Jordan v. State Workmen's Compensation Commissioner

Caplan, Judge,

dissenting:

Respectfully, I dissent from the opinion of the majority. My dissent does not reflect a difference of opinion so far as the law stated in the majority opinion is concerned, but goes rather to the application of the law to the facts of this case. So far as I have been able to determine, the claimant suffered an injury to his back as a result of lifting a box weighing seventy-five pounds. That this occurred during his employment is not in dispute. Therefore, the only other element that must be proved to find the claim compensable is that such injury resulted from the employment.

The injury, to be compensable, must be the result of a single, isolated, fortuitous event. In my opinion, that event was the lifting of the box. Proof was offered, and it was undisputed, that the claimant suffered pain in his back when he lifted the seventy-five pound box. This is what the claimant said on his C.D. 6 Form when he reported his injury. When this is not contested, what further need be proved? Is it material that he later testified that the mat slipped and that the board of appeals refused to believe such later testimony? I think not. The claimant’s unrefuted proof is that he injured his back when, while employed by Union Carbide, he lifted a *169box of insulation weighing seventy-five pounds. Inasmuch as this is not disputed, I believe that it is immaterial that, as the majority put it, there were “three versions of occurrence.” None of the related versions tend to prove in any degree that the claimant did not injure his back as the result of lifting the box of insulation.

Furthermore, I cannot agree with the majority- in holding that the claimant’s injury is not compensable because he had a preexisting back condition. This, in my opinion, cannot be considered “in the category of ‘mixed’ risk, when a personal cause and an employment cause may combine to produce the harm”, as stated by the majority. It has long been held that an employer takes an employee in his then state of health and physical condition and that a preexisting injury will not preclude compensability for a second injury, even if of the same part of the body. As stated in a concurring opinion in Caldwell v. Workmen’s Compensation Commissioner, 106 W.Va. 14, 144 S.E. 568: “An employee is certainly none the less entitled to compensation because he is unfortunate enough to carry on his body the effects of a former or primary injury, even though a later injury, being the one for which he seeks compensation, would not have been so serious but for the lingering effects of the former.”

It must be kept in mind at this stage of the instant case we are not concerned with the percentage of disability to be awarded to this claimant. This is a determination of compensability only. If such claim is found to be compensable further hearings will be held to determine the percentage of disability, if any, and at that time the former or preexisting back injury may be considered in determining the award.

The present case is not affected by the so-called heart attack cases wherein this Court has held that a prior adverse heart condition when not aggravated by a single, isolated, fortuitous occurrence will not be compensable in the event of severe illness or death.
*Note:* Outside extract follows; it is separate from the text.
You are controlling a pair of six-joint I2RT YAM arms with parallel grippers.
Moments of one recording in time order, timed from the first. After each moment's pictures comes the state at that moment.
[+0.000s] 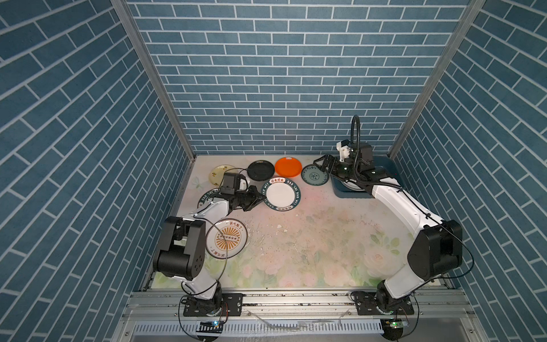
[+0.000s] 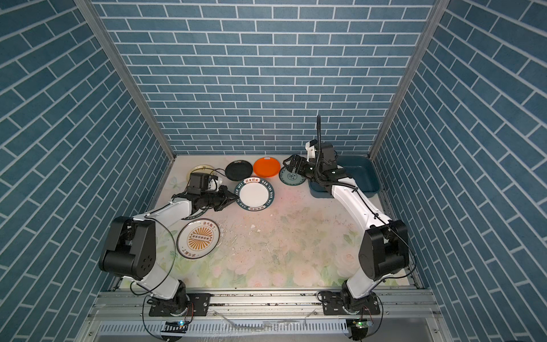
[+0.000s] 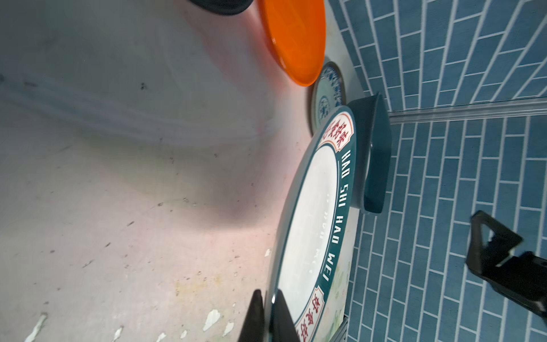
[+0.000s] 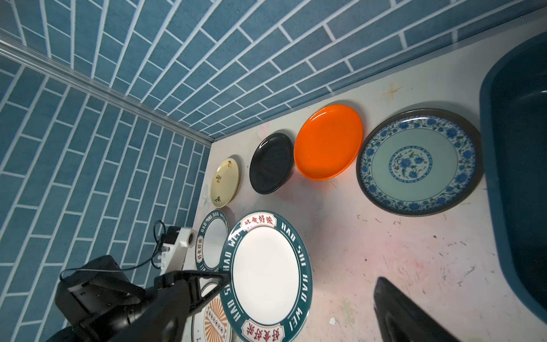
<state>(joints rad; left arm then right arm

I vigorously disagree with the thought that merely because an *170employee is performing his usual and ordinary tasks of employment he cannot be compensated for injury received in the performance of such tasks. Such an interpretation applies only to heart attacks, strokes and associated cases where a preexisting disease was quite obviously the cause of the injury or death and not an injury received in his employment.

Even if, as related by the majority, there were three versions as to how the instant injury occurred, there is not, as I understand the facts, any denial that the claimant suffered a sharp pain in his back when he lifted the seventy-five pound box of insulation. This constitutes a single, fortuitous, isolated occurrence which furnishes the basis of compensability. Regardless of the other two versions, the board was clearly wrong in ignoring this undisputed relation of facts. ' Whether or not the mat slipped is immaterial and the preexisting back condition, in this case, is of no consequence. This injury occurred during the course of his employment and, as exhibited, certainly as a result of such employment. In support of the proposition that an injury is compensable if it occurs in the course of and as a result of his employment, see Barnett v. State Workmen’s Compensation Commissioner & Gauley Coal & Coke Co., 153 W.Va. 796, 172 S.E.2d 698; Deverick v. State Compensation Director, 150 W.Va. 145, 144 S.E.2d 498; Emmel v. State Compensation Director, 150 W.Va. 277, 145 S.E.2d 29.

I am fully aware of the well established principle holding that the finding of the appeal board will not be reversed unless it is clearly wrong. In this instance I believe that the claimant has carried the burden of proof as to the compensability of his injury and that the board is clearly wrong. I would remand this case for hearing to determine the percentage of disability, if any.